Listed entries Start Marker
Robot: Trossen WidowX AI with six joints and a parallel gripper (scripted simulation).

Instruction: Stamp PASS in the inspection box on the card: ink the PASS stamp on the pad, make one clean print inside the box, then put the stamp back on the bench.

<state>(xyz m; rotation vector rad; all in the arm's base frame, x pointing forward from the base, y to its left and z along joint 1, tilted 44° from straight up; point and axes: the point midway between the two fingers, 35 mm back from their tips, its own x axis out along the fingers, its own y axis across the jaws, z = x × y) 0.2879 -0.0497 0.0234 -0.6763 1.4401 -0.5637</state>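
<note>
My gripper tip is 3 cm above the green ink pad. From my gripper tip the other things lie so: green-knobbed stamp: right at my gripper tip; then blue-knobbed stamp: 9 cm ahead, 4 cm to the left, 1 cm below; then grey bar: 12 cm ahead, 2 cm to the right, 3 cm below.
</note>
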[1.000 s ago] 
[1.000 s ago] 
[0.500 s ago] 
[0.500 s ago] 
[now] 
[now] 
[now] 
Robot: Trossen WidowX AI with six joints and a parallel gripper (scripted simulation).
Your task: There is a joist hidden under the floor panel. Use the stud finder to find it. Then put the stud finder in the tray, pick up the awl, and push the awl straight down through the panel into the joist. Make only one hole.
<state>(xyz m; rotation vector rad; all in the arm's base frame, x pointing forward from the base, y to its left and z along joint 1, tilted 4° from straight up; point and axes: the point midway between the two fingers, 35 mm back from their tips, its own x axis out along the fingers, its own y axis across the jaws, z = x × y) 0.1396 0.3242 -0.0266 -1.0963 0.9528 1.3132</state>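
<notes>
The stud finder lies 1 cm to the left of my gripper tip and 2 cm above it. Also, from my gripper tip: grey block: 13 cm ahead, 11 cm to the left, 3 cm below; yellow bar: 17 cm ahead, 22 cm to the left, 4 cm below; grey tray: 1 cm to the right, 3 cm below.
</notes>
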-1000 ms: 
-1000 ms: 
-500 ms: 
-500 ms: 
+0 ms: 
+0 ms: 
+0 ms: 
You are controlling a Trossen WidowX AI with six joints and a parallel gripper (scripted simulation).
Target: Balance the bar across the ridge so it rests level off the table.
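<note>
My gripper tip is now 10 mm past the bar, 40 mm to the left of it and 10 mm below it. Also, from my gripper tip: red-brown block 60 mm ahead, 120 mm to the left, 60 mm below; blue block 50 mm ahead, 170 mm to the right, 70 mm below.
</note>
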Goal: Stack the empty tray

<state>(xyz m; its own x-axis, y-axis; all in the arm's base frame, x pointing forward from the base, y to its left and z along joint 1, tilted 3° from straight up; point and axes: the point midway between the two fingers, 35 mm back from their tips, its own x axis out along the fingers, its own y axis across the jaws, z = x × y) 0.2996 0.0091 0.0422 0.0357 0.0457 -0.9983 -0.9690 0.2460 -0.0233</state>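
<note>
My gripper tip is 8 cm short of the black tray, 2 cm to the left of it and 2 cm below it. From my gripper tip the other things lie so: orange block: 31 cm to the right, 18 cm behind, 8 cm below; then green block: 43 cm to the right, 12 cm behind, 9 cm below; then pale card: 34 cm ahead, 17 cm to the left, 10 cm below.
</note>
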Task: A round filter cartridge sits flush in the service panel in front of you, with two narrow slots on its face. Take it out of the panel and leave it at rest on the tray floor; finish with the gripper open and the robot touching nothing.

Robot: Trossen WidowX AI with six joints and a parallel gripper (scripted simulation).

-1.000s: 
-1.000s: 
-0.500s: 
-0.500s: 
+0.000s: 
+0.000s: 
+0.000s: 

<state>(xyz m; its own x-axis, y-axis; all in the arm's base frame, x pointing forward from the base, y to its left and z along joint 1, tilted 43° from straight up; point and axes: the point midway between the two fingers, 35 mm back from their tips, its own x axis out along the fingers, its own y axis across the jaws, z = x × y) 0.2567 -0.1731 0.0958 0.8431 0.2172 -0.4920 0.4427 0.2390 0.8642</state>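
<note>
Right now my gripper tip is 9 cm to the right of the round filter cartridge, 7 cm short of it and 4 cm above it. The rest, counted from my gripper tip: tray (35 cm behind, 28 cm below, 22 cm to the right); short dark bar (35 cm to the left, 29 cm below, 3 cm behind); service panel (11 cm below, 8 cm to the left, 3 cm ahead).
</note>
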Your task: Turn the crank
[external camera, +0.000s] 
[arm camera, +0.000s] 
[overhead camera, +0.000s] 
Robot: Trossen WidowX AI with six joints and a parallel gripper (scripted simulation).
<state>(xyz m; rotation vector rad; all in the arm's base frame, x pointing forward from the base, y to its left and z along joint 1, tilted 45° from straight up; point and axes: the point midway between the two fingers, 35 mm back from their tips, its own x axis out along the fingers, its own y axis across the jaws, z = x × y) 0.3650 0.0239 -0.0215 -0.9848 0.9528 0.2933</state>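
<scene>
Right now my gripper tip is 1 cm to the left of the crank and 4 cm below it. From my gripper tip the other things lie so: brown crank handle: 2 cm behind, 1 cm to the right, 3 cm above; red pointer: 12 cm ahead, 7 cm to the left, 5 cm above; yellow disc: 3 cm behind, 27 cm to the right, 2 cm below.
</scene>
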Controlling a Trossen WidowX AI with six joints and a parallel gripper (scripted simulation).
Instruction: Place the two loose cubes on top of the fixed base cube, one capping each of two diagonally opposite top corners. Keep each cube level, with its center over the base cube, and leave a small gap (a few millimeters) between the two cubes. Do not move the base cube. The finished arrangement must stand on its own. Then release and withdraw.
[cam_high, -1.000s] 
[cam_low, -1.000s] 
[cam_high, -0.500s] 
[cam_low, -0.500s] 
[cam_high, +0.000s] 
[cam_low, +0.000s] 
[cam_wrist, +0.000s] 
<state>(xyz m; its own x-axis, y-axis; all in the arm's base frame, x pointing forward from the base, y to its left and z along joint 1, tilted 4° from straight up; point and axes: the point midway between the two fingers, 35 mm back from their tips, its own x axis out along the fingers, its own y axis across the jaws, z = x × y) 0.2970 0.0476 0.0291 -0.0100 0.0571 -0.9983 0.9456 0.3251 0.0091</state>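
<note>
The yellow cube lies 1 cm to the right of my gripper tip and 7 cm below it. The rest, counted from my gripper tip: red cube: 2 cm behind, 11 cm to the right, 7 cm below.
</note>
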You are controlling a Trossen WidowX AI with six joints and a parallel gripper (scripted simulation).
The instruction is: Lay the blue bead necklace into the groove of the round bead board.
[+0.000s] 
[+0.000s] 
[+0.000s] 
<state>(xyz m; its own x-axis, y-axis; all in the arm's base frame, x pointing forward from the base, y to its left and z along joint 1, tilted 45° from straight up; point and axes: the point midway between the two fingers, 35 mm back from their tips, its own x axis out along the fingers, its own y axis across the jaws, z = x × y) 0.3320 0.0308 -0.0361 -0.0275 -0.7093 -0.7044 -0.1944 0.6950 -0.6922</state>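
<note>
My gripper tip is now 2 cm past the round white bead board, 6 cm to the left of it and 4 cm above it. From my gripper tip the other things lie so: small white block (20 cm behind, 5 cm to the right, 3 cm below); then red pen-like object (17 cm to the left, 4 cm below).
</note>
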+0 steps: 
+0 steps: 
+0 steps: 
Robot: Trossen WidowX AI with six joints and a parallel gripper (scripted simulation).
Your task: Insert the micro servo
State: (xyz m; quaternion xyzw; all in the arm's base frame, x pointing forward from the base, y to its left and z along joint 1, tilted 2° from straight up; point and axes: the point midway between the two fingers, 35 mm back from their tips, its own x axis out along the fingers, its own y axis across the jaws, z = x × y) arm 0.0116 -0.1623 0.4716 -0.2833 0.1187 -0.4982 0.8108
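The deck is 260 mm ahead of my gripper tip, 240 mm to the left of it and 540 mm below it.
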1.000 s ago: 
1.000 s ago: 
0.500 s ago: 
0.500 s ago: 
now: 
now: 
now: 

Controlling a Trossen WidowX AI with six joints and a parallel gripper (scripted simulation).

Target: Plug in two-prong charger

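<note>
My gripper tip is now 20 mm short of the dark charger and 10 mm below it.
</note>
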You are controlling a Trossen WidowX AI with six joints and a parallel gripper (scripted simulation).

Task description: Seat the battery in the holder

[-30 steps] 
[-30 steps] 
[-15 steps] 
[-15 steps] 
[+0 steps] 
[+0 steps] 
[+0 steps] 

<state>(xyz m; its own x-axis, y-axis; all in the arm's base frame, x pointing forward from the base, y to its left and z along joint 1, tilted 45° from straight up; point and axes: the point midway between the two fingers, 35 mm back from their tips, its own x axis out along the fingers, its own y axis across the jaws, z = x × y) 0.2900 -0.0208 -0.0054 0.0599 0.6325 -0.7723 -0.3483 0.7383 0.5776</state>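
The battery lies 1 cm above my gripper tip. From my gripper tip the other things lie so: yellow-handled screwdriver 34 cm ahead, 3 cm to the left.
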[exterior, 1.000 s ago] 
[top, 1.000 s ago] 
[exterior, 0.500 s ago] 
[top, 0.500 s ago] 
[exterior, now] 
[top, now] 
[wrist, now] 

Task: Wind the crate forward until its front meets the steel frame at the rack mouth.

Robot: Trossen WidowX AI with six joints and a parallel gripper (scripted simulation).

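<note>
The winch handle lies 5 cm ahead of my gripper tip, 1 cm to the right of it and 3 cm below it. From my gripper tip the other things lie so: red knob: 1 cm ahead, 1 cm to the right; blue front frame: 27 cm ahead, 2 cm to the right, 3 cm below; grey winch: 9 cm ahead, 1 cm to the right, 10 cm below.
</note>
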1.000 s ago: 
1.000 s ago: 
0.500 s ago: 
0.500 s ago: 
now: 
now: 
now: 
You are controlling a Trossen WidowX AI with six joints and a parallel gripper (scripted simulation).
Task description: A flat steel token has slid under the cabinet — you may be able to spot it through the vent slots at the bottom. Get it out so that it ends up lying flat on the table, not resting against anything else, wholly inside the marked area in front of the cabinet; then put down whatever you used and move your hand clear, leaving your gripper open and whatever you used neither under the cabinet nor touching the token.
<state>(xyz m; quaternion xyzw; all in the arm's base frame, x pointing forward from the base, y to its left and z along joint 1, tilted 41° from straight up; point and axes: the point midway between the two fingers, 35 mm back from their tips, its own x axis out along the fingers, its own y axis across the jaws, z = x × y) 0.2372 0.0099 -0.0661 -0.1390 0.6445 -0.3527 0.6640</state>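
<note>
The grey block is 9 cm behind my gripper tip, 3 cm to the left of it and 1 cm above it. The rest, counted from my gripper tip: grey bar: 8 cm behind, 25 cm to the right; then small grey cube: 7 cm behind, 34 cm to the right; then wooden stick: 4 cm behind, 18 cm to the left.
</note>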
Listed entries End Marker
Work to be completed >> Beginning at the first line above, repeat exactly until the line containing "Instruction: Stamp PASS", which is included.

Exercise result >>
Robot: Trossen WidowX AI with six joints and a parallel gripper (scripted simulation).

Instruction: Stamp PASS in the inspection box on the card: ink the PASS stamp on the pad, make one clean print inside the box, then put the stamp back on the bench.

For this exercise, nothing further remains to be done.